Segment Open

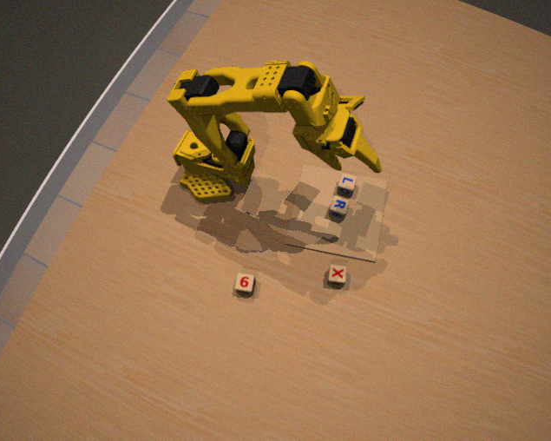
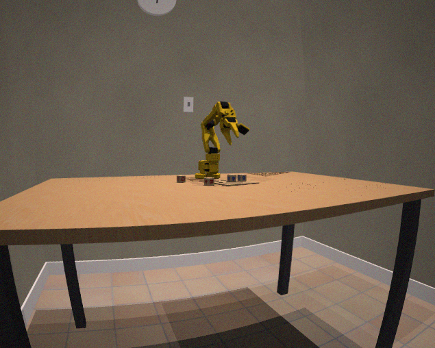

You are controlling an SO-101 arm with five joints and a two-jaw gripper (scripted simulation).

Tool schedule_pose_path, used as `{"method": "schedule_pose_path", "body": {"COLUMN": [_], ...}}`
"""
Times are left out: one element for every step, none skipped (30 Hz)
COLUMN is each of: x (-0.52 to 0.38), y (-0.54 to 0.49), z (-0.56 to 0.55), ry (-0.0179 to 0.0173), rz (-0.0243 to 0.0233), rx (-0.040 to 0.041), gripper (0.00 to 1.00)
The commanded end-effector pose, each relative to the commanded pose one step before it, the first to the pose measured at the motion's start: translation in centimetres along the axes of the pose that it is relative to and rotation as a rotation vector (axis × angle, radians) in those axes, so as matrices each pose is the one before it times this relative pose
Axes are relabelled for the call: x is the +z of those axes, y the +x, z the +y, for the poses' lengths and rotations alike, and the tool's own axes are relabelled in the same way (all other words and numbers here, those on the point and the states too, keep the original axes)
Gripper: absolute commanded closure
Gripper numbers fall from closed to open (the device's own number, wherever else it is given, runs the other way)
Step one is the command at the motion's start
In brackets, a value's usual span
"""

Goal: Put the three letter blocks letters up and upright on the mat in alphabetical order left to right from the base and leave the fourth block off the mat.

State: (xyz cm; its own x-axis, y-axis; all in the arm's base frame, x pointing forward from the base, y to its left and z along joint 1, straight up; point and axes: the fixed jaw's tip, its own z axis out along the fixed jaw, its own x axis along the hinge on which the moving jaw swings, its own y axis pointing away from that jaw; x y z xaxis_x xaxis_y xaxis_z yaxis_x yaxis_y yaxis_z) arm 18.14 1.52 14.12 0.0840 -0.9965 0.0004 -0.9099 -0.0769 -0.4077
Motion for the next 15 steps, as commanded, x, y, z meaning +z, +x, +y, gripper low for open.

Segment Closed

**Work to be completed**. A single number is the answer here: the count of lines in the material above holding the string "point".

**Task response**. 2